## Exercise objective:
Reproduce every line of the listing as written, apart from the pictures.

## Source material:
=====

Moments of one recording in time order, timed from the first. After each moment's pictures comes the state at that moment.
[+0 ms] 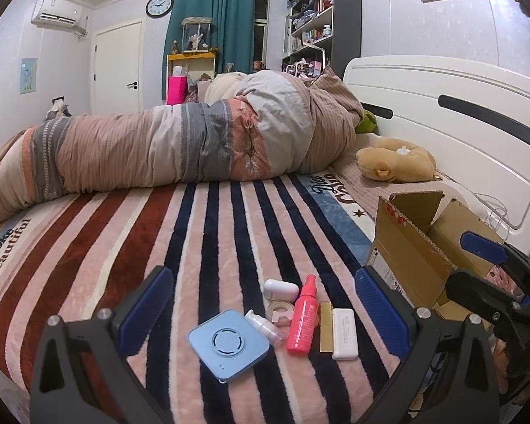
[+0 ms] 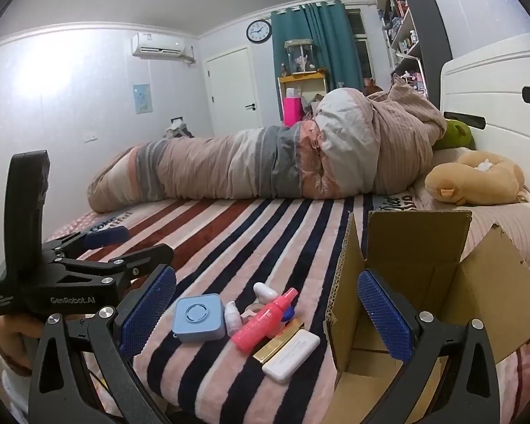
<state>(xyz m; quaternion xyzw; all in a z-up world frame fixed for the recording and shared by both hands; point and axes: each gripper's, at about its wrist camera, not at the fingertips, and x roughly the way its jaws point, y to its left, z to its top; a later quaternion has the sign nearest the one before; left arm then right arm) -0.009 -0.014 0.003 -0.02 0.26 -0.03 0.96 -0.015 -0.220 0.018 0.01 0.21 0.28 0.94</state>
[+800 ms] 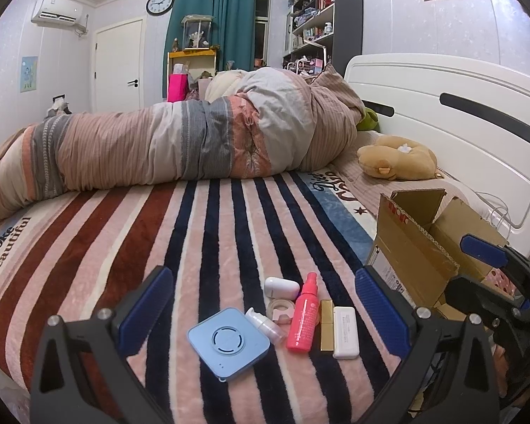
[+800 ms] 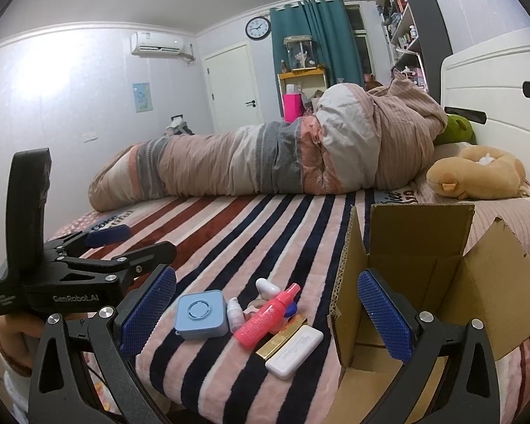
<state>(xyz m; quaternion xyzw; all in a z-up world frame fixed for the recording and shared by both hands) -0.011 -0.012 0.003 -0.02 0.26 -0.03 0.96 -0.014 -0.217 0.014 0.02 0.21 0.28 0.93</state>
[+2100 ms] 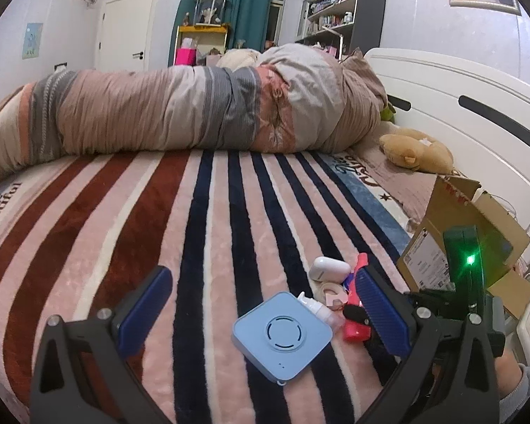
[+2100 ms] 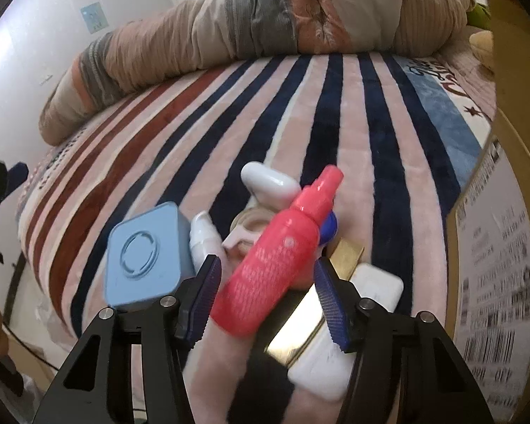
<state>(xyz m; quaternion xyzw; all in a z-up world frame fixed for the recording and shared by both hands) 0.023 0.064 -0.053 -0.07 0.30 -0.04 0.95 0.090 -0.130 -0.111 -0.01 0.46 0.24 0.85</state>
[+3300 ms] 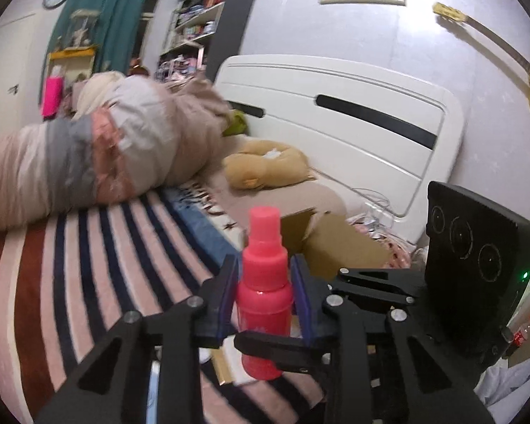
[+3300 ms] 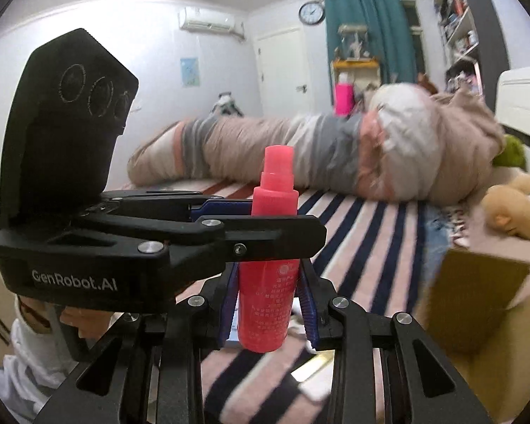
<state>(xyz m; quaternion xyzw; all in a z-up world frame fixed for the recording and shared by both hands) 0.024 -0.056 0.072 -0.03 0.25 -0.32 0.91 0.008 -0.176 0.047 -0.02 0.23 0.37 0.90</state>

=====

## Written answer:
Moments of one recording in time order, timed from the first. After each moment's pictures comes the state at that moment.
[+0 ms] 
[+0 ms] 
<state>(xyz m; quaternion xyzw; all in a z-up world frame fixed for the recording and shared by both hands; point and axes: each gripper's, at about its wrist camera, not at the fingertips, and x roughly the way its jaws point, y to its left, z to its top; a later quaternion has the sign nearest the one before; left arm then right arm) -0.009 -0.014 0.003 -0.02 0.26 -0.03 0.96 -0.015 -0.220 0.018 0.01 0.21 0.28 0.94</state>
[+800 ms] 
[+800 ms] 
<state>(xyz m; quaternion xyzw; all in a z-up world frame fixed for the recording and shared by both hands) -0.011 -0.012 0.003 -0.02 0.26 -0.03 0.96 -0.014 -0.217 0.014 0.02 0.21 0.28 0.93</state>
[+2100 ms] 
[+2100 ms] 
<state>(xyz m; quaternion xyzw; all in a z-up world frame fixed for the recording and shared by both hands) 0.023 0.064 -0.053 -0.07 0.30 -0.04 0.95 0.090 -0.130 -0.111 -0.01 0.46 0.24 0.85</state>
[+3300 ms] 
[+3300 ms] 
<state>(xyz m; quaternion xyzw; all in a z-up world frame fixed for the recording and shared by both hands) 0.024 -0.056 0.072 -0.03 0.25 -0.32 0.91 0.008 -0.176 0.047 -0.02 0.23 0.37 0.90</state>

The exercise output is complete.